Arklet 2, now outmoded by newer models, was docked at the far end of a hamster tube on the port side of the big truss. Sooner or later it would probably be used for overflow storage or sleeping quarters. Doob passed through its docking port and began making his way down the hamster tube. As he’d learned on his way here, this was going to take a while; the tube was barely large enough to accommodate a svelte human in a polyester coverall. A large man in a pressure suit banged and scraped the whole way. And yet it was easier to do it with the suit on than to drag the empty suit behind you, or push it ahead of you, like a zero-gee murderer trying to dispose of a body.

In a few minutes he was able to reach a node, right along Izzy’s central axis, where he had more space to move around, and there he began taking the suit off. This was not a full-fledged space suit, which, with its huge backpack life support system, would have been much too bulky for the hamster tube. It was just a helmeted coverall of the type worn by high-altitude pilots. It had a leak, and so was useful only as a costume. Escaping from it developed into a sort of wrestling match, with a lot of cursing and drifting around, banging into walls.

At an opportune moment, he felt a sharp tug on the rear collar of the suit. This pulled it down to the point where he could shrug out of it and get his arms free. “Thanks,” he said, and then looked over his shoulder to see a familiar face gazing at him quizzically.

“Aren’t you a little short for a storm trooper?”

“Moira?!” Doob said. He grabbed a handle on the wall so that he could spin himself around and get a better look. His glasses had gone askew during the wrestling match, so he poked them back up on his nose. It was her all right, suffering from a clear case of moon face.

He had last seen Dr. Moira Crewe at the Crater Lake announcement, where she had been assisting her mentor, Clarence Crouch, the Nobel Prize–winning geneticist—the poor sod who had been given the job of explaining the Casting of Lots to the world. Since then Clarence had died of cancer in his Cambridge house, surrounded by biological samples and scientific memorabilia that would not long survive the onset of the Hard Rain. No doubt it had been a blessing for him. Doob had lost track of Moira after that, but of all the people on Earth she was one of the most obvious candidates for inclusion on the Cloud Ark. She was of West Indian ancestry, wearing her hair in finger-length dreadlocks that had adapted pretty well to zero gravity—better than white-people hair, for sure.

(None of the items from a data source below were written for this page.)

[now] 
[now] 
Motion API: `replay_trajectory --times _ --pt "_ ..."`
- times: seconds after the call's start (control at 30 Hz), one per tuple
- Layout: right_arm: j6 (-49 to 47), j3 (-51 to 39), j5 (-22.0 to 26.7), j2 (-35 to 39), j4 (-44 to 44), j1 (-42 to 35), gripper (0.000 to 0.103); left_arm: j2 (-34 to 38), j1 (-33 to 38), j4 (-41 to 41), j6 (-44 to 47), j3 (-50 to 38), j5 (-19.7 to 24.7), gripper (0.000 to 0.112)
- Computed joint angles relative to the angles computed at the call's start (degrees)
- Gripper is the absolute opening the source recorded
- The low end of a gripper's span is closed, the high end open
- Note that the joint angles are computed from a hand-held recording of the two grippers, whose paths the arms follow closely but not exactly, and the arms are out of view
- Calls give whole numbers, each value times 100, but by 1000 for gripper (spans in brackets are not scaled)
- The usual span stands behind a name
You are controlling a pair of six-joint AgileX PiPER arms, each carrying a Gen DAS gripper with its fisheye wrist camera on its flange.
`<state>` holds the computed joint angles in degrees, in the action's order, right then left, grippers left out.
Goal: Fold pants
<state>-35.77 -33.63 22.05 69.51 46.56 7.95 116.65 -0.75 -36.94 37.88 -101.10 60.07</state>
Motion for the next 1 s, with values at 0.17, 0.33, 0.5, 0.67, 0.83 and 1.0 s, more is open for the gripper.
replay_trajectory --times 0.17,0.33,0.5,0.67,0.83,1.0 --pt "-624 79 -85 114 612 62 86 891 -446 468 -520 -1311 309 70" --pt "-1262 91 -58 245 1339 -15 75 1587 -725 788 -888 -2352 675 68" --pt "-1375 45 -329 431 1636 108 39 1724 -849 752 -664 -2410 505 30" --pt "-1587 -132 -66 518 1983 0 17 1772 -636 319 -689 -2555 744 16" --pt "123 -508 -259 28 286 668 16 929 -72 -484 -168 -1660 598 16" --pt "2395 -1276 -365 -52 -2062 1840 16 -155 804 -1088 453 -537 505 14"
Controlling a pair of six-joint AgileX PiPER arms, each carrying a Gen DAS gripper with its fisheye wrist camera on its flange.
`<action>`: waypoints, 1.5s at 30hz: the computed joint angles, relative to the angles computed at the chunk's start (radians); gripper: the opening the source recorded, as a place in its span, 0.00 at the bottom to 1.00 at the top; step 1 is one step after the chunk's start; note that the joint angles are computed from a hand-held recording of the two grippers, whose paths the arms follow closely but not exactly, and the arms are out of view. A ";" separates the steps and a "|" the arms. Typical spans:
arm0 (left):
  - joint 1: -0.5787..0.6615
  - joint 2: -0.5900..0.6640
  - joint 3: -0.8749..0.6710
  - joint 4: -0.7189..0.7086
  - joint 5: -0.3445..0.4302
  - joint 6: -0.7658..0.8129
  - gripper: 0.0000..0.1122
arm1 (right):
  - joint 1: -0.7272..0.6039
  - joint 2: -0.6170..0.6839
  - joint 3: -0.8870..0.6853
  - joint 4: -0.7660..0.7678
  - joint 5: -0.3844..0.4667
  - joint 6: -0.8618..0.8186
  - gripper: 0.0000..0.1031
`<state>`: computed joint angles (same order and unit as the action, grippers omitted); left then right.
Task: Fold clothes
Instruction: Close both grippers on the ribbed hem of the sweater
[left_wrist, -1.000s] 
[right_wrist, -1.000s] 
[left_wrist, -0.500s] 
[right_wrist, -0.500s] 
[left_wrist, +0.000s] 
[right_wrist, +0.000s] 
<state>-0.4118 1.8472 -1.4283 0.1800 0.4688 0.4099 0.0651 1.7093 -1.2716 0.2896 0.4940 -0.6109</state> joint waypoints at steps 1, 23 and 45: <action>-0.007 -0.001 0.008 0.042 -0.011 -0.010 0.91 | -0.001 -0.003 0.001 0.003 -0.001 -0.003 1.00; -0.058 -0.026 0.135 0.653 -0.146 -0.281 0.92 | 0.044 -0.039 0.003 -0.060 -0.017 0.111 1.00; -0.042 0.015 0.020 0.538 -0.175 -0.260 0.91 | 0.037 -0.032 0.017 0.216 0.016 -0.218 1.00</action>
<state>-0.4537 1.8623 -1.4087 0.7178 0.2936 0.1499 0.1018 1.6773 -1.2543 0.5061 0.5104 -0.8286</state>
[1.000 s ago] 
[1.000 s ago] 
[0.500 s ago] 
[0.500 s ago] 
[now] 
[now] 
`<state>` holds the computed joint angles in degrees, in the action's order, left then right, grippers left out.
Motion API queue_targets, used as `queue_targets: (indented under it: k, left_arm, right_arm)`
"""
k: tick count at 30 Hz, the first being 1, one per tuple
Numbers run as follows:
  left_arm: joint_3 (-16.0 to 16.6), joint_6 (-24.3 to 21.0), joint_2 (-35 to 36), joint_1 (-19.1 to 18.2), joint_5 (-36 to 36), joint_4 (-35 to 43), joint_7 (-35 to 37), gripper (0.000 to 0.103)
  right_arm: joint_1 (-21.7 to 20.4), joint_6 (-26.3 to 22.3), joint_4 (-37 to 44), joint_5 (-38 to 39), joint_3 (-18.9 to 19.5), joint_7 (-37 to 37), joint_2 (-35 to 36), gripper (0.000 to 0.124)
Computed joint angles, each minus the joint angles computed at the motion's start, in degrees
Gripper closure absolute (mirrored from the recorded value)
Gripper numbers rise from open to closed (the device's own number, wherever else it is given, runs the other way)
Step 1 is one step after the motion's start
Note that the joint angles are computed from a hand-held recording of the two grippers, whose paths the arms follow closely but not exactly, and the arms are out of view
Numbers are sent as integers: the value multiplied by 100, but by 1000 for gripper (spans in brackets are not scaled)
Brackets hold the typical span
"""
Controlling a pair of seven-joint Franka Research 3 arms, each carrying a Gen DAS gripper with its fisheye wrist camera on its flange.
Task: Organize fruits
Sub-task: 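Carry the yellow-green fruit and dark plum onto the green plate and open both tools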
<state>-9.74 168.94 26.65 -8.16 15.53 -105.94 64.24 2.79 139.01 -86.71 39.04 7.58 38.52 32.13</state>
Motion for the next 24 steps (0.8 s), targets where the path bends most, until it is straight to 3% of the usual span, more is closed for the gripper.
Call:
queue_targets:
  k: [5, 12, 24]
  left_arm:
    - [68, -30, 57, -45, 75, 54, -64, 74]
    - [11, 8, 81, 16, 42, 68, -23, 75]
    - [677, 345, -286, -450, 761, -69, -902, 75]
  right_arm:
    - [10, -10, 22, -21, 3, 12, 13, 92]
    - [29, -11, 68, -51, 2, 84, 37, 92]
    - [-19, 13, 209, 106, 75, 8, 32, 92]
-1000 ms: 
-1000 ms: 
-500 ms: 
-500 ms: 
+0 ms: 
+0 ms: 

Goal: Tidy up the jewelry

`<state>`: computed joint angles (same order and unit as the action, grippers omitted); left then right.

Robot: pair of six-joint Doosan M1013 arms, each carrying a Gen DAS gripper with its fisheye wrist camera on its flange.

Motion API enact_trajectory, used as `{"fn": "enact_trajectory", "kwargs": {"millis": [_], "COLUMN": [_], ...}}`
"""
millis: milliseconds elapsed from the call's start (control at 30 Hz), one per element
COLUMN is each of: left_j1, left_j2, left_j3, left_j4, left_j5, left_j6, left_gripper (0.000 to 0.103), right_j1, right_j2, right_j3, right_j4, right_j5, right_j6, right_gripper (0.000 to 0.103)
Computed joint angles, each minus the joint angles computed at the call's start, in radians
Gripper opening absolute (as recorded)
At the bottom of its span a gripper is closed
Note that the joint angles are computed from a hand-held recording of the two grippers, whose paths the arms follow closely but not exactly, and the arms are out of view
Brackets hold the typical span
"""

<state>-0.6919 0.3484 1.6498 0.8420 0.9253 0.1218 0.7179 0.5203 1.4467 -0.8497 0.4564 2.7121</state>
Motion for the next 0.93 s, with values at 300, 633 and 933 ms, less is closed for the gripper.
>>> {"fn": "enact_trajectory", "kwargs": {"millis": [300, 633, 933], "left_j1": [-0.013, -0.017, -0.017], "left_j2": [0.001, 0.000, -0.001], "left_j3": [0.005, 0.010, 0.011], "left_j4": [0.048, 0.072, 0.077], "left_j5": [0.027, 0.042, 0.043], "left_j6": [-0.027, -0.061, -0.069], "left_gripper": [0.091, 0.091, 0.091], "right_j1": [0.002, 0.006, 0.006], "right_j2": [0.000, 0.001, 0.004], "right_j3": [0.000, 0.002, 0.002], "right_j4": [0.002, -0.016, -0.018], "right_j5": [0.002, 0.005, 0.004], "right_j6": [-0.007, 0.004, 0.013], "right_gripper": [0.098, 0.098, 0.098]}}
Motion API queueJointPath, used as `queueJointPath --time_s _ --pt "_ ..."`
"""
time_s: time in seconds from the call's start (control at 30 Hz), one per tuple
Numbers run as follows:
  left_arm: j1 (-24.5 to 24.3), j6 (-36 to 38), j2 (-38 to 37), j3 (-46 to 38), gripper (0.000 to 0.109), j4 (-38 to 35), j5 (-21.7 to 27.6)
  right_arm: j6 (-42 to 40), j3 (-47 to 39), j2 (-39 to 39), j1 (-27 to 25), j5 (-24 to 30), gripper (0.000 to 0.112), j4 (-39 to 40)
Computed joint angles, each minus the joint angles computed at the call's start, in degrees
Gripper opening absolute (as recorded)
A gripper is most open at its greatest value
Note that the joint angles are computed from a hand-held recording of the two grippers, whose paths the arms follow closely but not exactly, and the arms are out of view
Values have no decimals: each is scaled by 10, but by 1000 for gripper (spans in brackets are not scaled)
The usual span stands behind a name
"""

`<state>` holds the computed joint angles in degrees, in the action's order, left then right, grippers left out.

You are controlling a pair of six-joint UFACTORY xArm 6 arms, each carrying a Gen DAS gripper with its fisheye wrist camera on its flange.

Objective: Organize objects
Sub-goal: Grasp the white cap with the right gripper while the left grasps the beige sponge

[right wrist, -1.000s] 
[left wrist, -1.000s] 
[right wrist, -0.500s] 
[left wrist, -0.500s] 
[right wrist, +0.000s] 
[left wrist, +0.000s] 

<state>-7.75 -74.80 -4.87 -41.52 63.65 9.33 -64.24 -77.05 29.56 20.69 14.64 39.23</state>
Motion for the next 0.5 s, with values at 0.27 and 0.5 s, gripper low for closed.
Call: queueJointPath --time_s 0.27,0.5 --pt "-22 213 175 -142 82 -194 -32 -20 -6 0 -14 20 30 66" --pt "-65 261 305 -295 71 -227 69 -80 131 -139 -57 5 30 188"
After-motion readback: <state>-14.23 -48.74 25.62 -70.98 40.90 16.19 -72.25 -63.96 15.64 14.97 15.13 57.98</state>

Moon face had added a few years to her apparent age, but Doob knew her to be in her late twenties. Raised in a dodgy part of London, she’d gone to a posh school on scholarship and went on to earn a biology degree at Oxford. She had gone to Harvard for her Ph.D., working with a project there on de-extinction. Her general charisma, and an accent that Americans found charming, had made her into the most well-known spokesperson for that project. She had done TED talks and other public appearances describing her lab’s efforts to bring the woolly mammoth back to life. After a brief sojourn in Siberia, working with a Russian oil billionaire who wanted to create a nature preserve stocked with formerly extinct megafauna, she had returned to the UK and begun postdoctoral work with Clarence.

It was not the first time Doob had been pleasantly surprised to bump into a colleague who had, unbeknownst to him, been sent up to Izzy. It always raised an awkward point of etiquette. It was tempting to express delight and give the person a big hug, as you’d naturally do if you encountered them at a party in Cambridge or on the street in New York City. But none of them had come up here on a happy errand. And Moira anyway had a certain owlish way about her, a way of keeping her distance.

And hugging people in zero gee was harder than it sounded. You had to get to them first.

Doob held his arms out to his sides. “Hug,” he said.

She did the same. “Is that what one does here?” she asked.

“It is not unheard of. Moira, PCA, it is good to see you up here.”